_TO DO_
A single figure is expected: how many lines of the data that follows contain the word "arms".

Stored records:
········
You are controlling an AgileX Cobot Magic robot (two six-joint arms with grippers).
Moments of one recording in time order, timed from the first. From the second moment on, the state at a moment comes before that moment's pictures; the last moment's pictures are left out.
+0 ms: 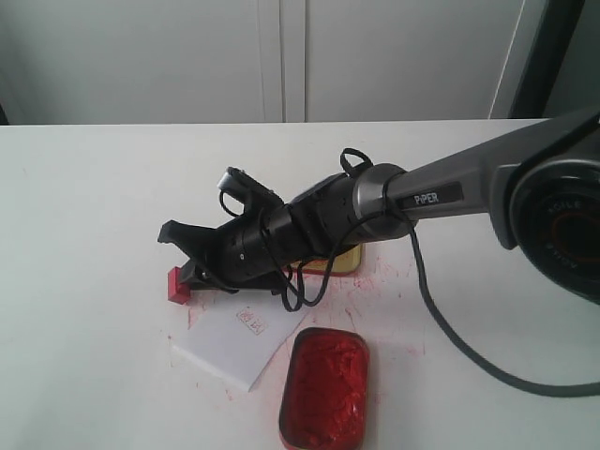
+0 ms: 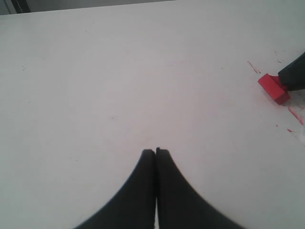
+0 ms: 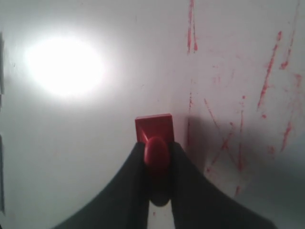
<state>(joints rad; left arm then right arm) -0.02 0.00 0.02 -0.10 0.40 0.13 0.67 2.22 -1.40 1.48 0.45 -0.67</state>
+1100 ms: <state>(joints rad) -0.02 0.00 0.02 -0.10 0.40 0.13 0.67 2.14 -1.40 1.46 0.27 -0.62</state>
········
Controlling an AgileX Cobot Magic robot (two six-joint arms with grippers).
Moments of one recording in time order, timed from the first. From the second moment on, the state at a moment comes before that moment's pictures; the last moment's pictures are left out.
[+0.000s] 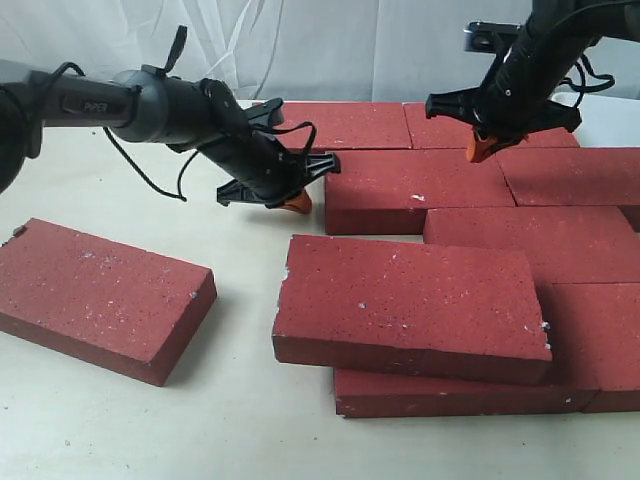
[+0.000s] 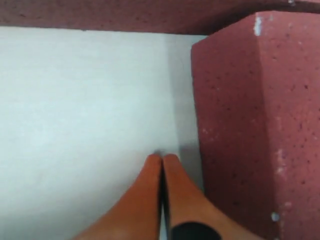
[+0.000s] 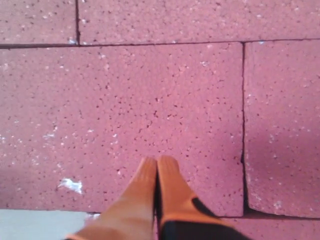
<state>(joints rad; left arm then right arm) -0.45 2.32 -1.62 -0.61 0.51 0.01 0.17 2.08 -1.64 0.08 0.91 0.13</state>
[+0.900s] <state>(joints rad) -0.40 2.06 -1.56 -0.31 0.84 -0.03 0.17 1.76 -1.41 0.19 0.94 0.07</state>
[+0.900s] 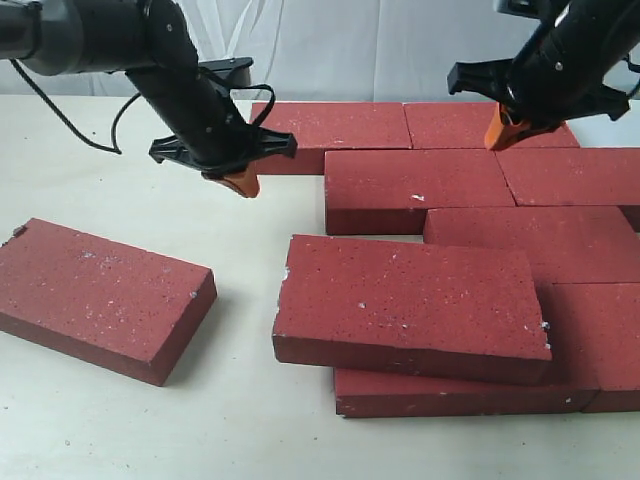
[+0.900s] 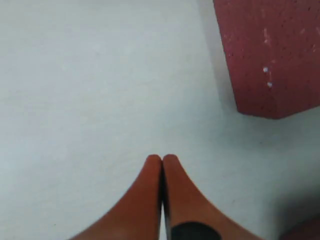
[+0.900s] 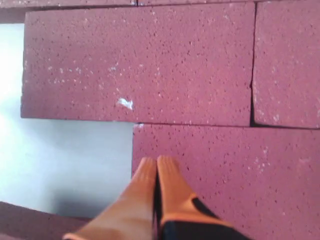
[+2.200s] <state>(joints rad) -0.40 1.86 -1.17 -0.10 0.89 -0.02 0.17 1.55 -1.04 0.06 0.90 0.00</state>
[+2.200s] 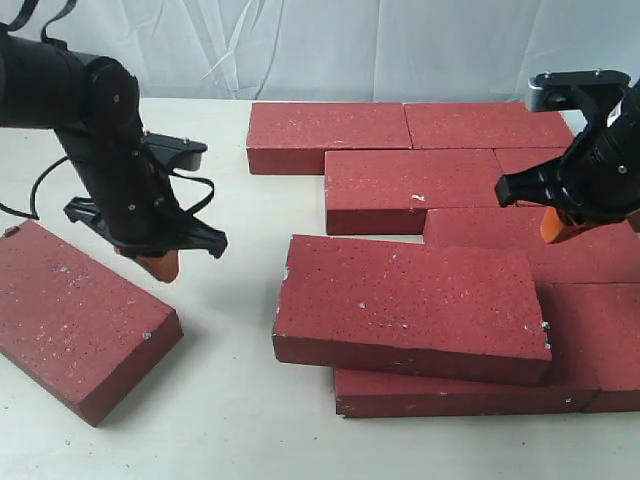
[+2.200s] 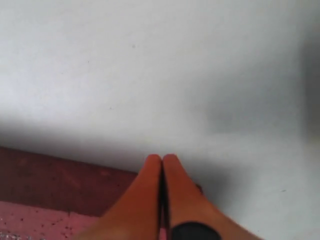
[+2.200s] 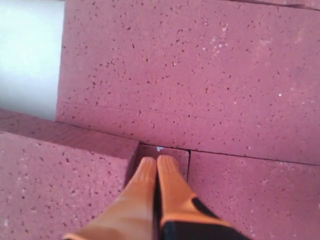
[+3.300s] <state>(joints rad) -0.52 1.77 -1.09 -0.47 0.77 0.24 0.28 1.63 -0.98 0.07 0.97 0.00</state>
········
_ANSWER BOX_
2